# How do I remove the front bumper?



## lala22_88 (Aug 7, 2004)

Hello, everyone. A couple of months ago, I rearended a truck, and now my front bumper has a dent in it. I got an estimate, and it'll cost about $70 and even then, it's not guaranteed to be out. My dad thinks he can knock it back out, but he can't figure out how to remove the front bumper. I have a 2001 Nissan Sentra GXE. If anyone can help, it'll be greatly appreciated. Thank you!


----------



## Flying Vv (Apr 10, 2003)

if you cant figure it out on your own, you have no place doing that. get someone who knows how to remove a bumper or let a certified mechanic or body shop specialist take care of that.


----------



## Jasper (Apr 2, 2004)

how are you gonna knock the dent out? i dont know about you, but my bumpers made of plastic


----------



## Silvspec86 (Apr 4, 2003)

yeah, bumpers ARE made out of plastic, they dont just "knock out". bumpers usually have two screws by the wheel well, one on each side holding it on, and then the plastic clips that you can see and two bolts on the bottom. the only thing you can do is fill it with bondo and repaint it, but for $70, what are you waiting for? what do you mean not guarranteed to be out??? the estimate your car based on how much it will cost to fix it, if they dont even know how to estimate, maybe you should have gone to another shop.... let insurance take care of it, thats why you pay so much money for it...


----------



## myoung (Apr 15, 2002)

Flying V said:


> if you cant figure it out on your own, you have no place doing that. get someone who knows how to remove a bumper or let a certified mechanic or body shop specialist take care of that.

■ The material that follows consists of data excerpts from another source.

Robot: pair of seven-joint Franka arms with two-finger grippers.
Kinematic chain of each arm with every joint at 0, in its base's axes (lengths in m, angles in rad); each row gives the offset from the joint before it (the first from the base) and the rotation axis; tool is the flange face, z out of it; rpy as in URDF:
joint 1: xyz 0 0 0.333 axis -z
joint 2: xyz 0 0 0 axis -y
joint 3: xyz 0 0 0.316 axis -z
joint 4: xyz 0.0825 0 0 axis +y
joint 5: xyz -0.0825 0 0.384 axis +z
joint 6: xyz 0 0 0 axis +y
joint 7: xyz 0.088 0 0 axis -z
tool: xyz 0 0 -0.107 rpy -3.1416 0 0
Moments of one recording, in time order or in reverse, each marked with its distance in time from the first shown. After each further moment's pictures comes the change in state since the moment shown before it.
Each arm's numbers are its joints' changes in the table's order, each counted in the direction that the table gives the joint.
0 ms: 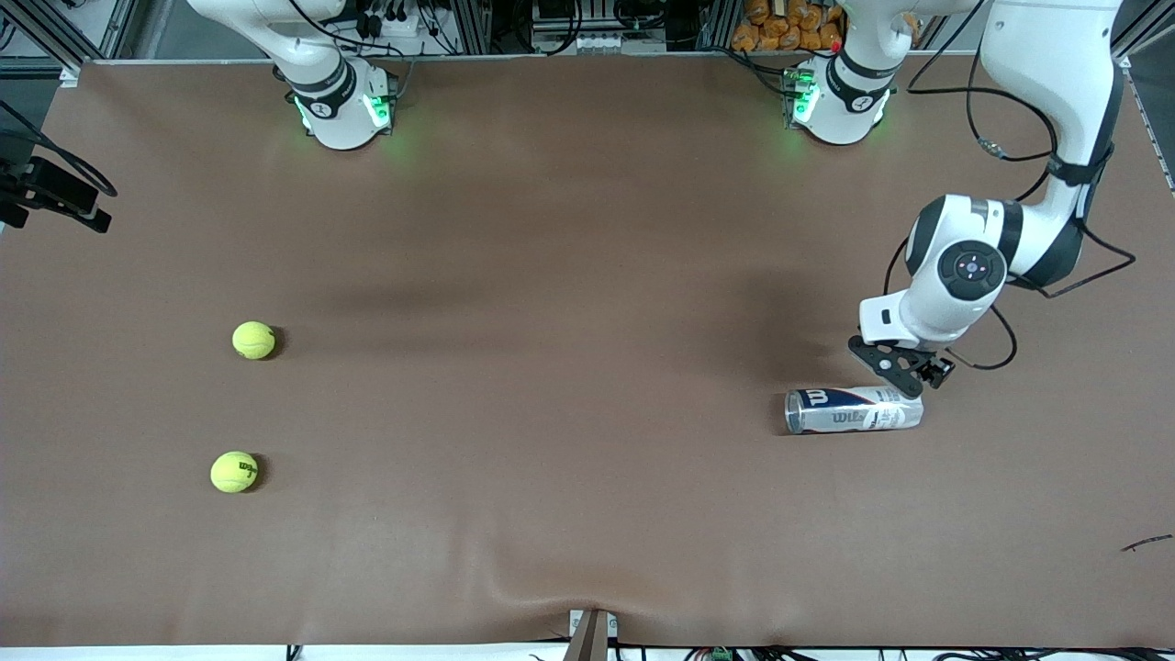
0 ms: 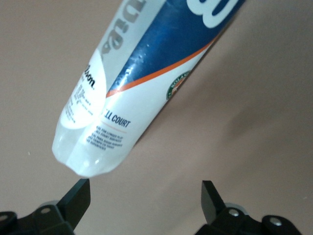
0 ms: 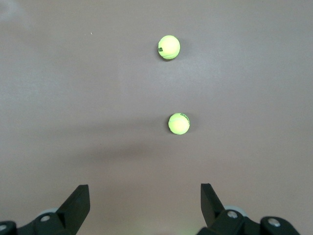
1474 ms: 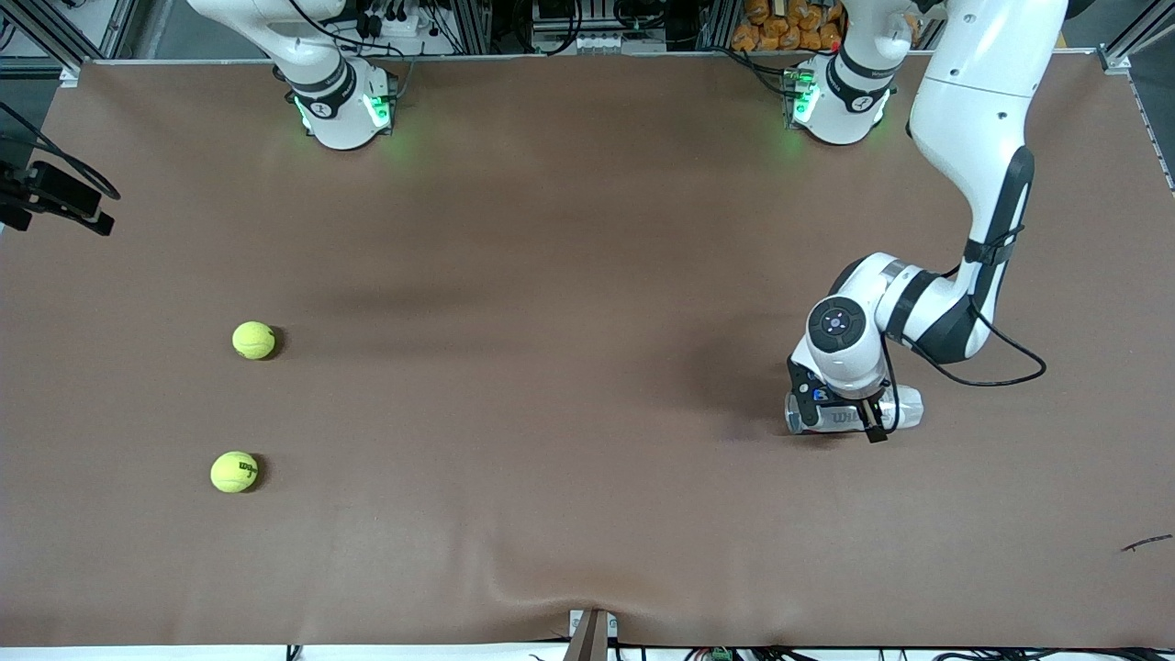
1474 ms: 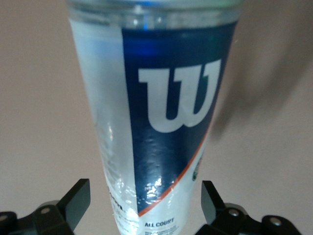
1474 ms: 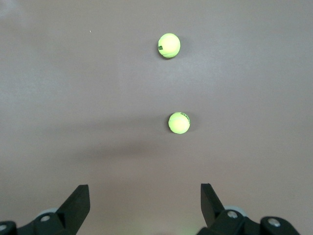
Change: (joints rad) left arm 0.151 -0.246 0.002 -0.295 0.386 0.179 0.112; right arm 0.000 -0.023 0.000 0.001 0.000 0.000 0.000
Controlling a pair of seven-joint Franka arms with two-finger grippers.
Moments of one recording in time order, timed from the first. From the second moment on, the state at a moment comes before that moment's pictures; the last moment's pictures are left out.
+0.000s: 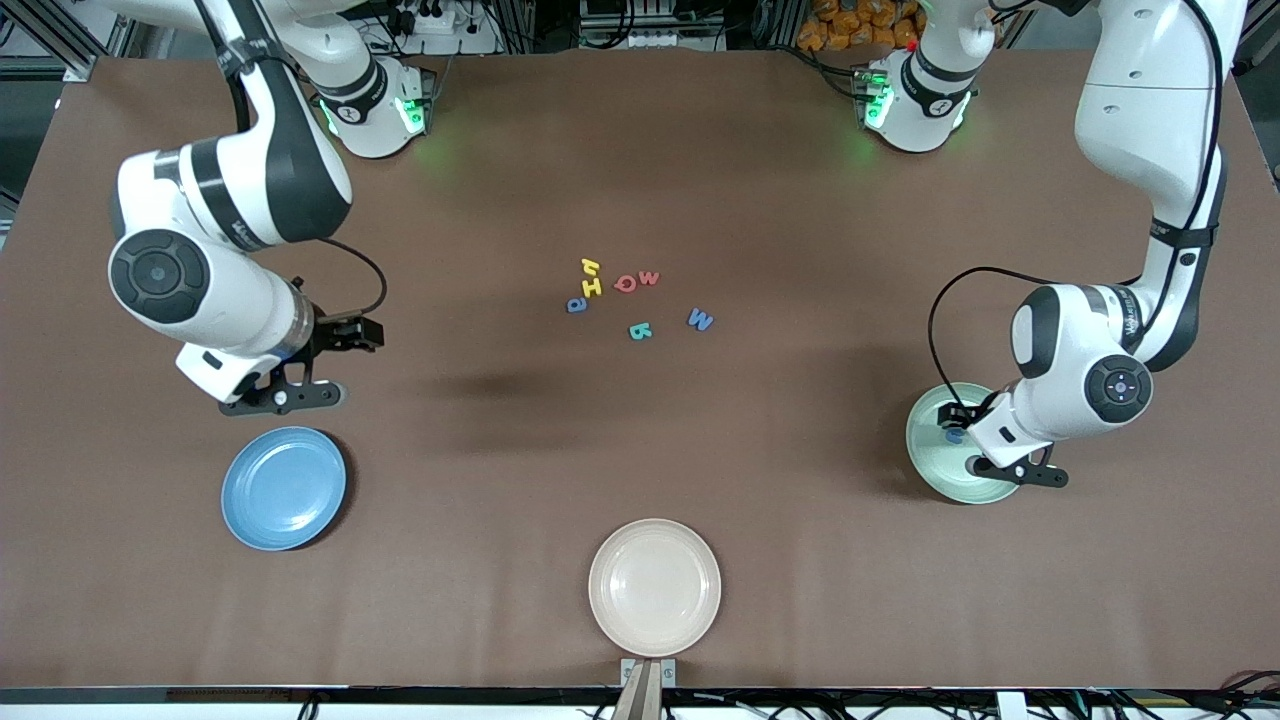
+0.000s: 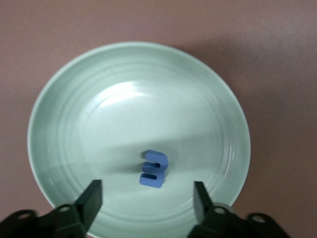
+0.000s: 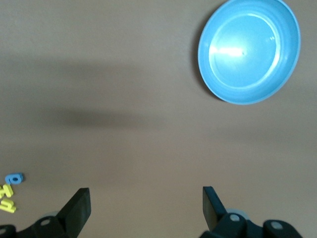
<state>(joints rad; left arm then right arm) -0.06 0.57 0.00 -1.78 0.02 2.26 0.10 0.24 0.31 0.02 -1.64 -0.06 1.76 0.15</state>
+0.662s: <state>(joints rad) -0.08 0.49 0.01 -1.75 0.02 2.21 0.11 0.62 0.43 0.04 -1.81 -0.06 2.06 0.48</state>
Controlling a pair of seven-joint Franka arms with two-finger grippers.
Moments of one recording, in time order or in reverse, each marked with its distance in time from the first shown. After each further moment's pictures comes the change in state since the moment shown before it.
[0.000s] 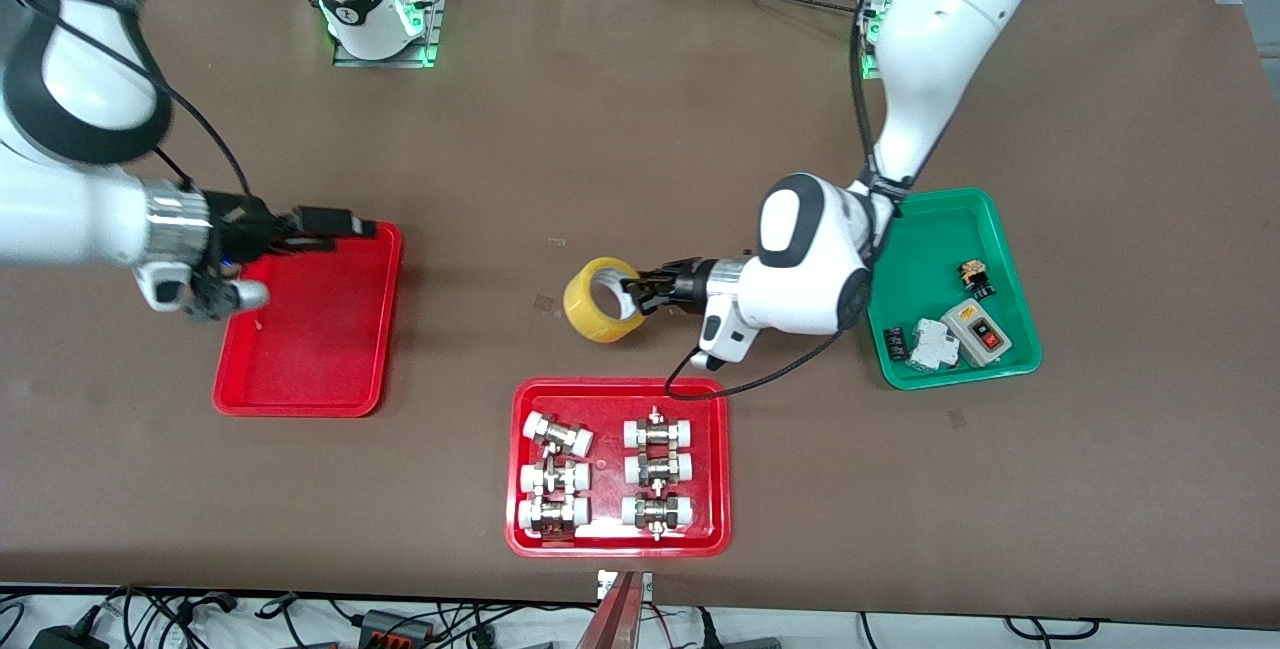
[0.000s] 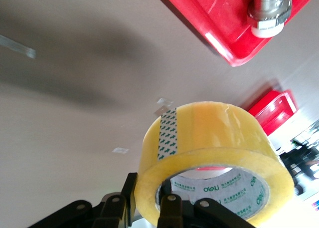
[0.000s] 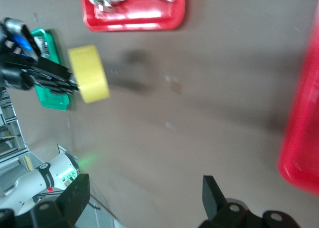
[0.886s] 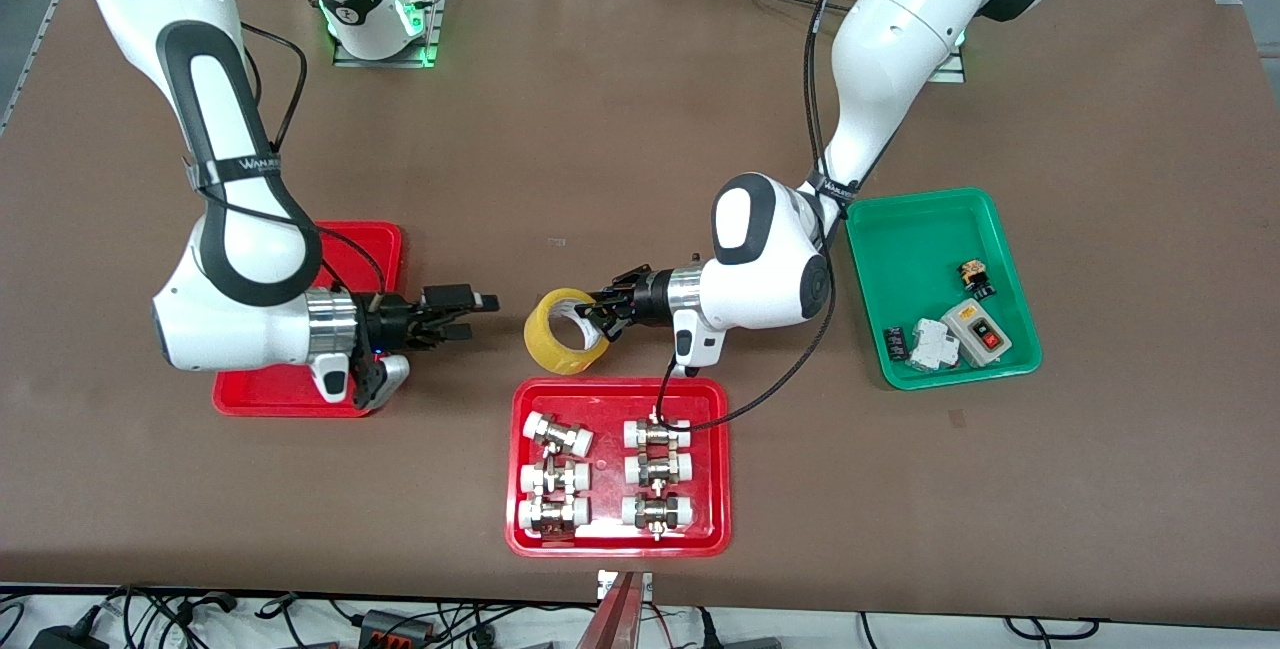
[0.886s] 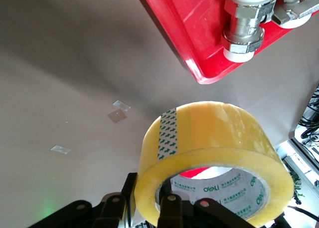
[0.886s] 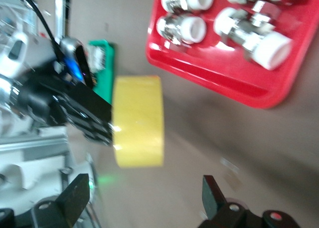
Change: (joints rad) left arm -0.065 0.085 0.001 0.125 -0.059 0.135 -0.204; right arm 0.095 0.336 0.007 0.172 0.374 0.141 -0.365
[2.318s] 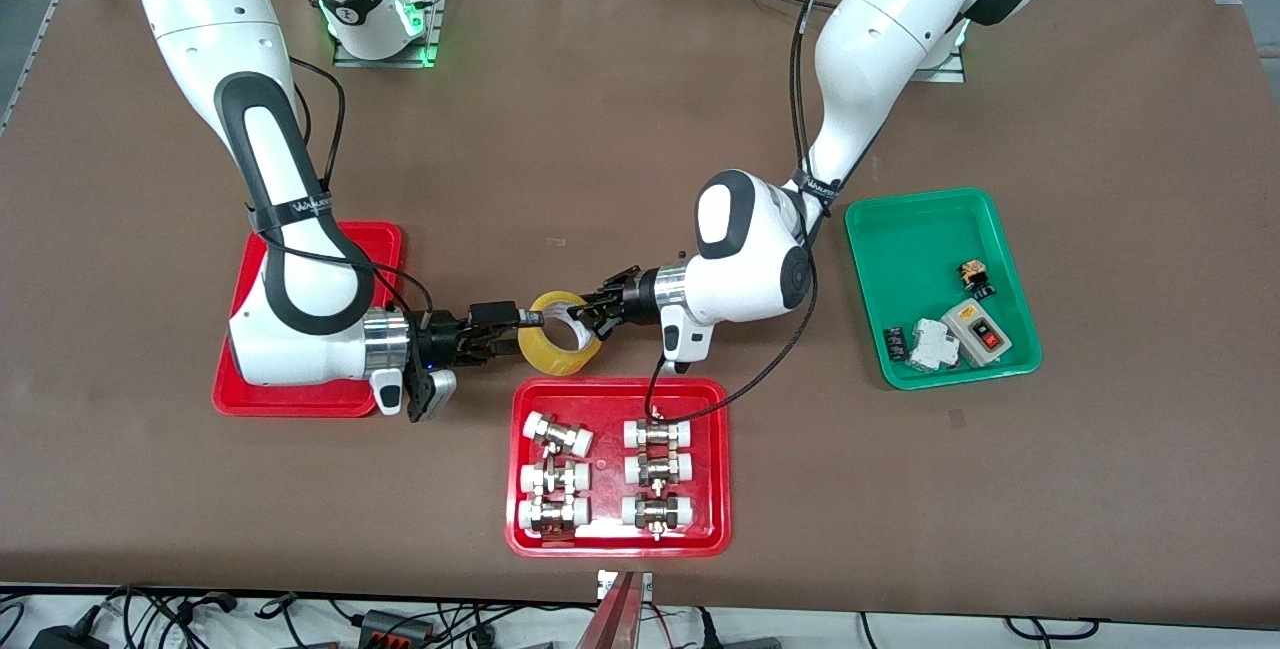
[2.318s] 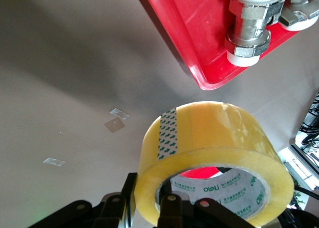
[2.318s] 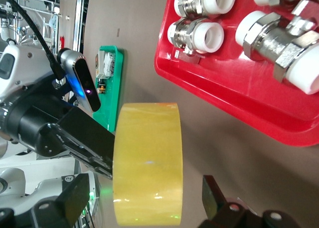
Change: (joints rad) left arm -0.035 0.022 0.010 0.009 0.000 0.053 0.000; right arm 0.053 0.109 0.004 0.051 0.081 0.055 -0.105
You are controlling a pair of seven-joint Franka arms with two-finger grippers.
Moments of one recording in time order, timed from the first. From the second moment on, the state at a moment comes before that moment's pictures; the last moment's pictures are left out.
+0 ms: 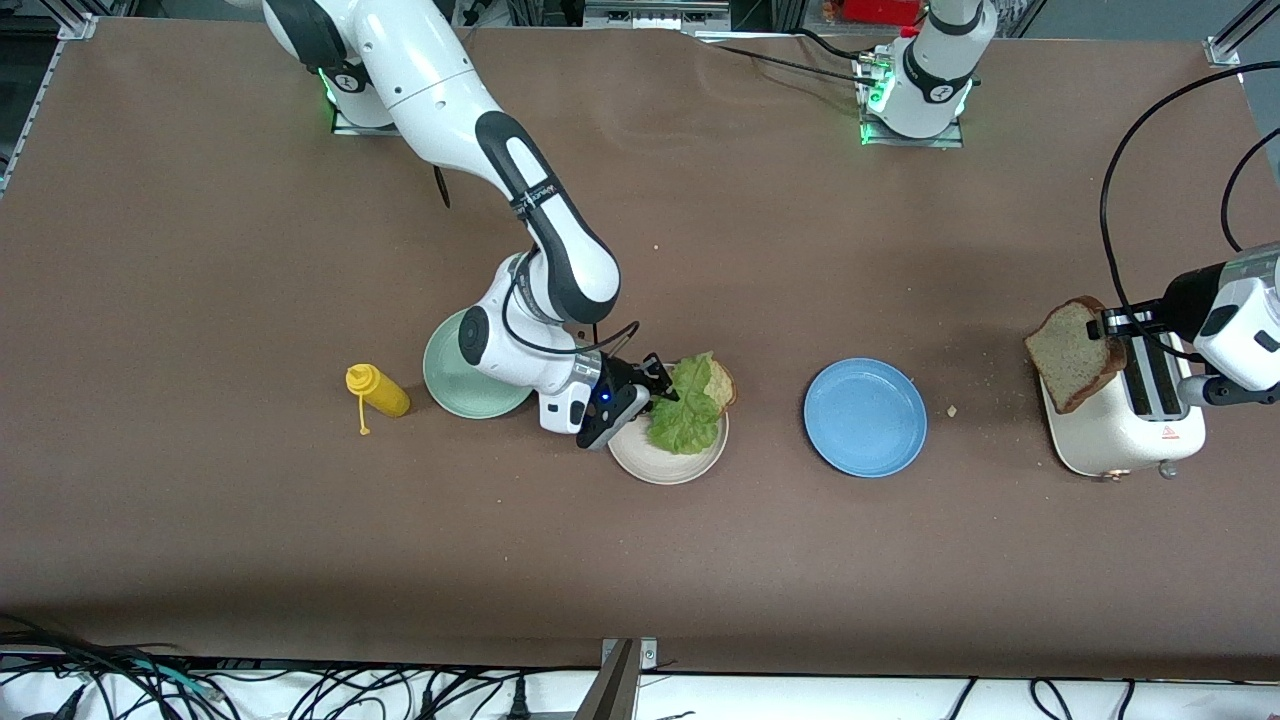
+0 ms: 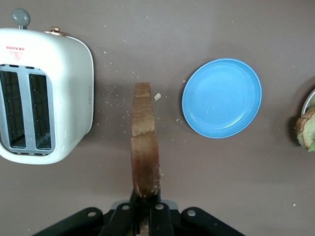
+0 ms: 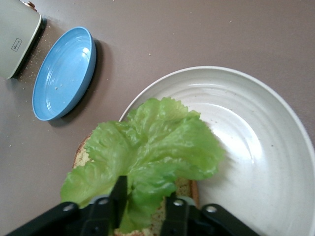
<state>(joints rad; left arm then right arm) 0.04 0.31 0.05 -1.42 -0.10 1.51 -0.05 0.76 0.96 -0.17 -1.31 1.19 2.45 -0.75</state>
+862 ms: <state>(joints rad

and you have never asked for any help on things you had never done I suppose...  either be helpful or don't post in the thread.


----------



## myoung (Apr 15, 2002)

Jasper said:


> how are you gonna knock the dent out? i dont know about you, but my bumpers made of plastic


well it might be bubbled in..he could push it out, but its still going to leave nasty creases.

There should be some bolts on each side,, not compeltely sure about the B15 but they might be under the wheel well covers, just gonna have to crawl under there and look... I'm sure a helpful B15 owner will help you out.....good luck


----------



## Zac (Mar 10, 2004)

I'de just pay the 70 bucks...he may do more damage than help...and 70 bucks isnt much at all. I believe the bumper needs to be actually heated up in order to rebend it and of course painted after that. If you try to just knock it back out, you may actually crack it and then well, it will be a lot more than 70. If you are still going for it, I dunno about the GXE, but the SE-R has a few screws at the end of the tip of the bumper. I cant really describe it but I think you manual has a diagram to remove it. If not, well then I'm sure you could find one online.


----------



## Flying Vv (Apr 10, 2003)

myoung said:


> and you have never asked for any help on things you had never done I suppose...  either be helpful or don't post in the thread.


 no, but i dont want to have him come back on here regretting taking the bumper off because he messed up. i've screwed up before too, we all have. i just regret not atleast getting some help from an experienced mechanic


lemme fix what i said. find an experienced person to help you do this.


----------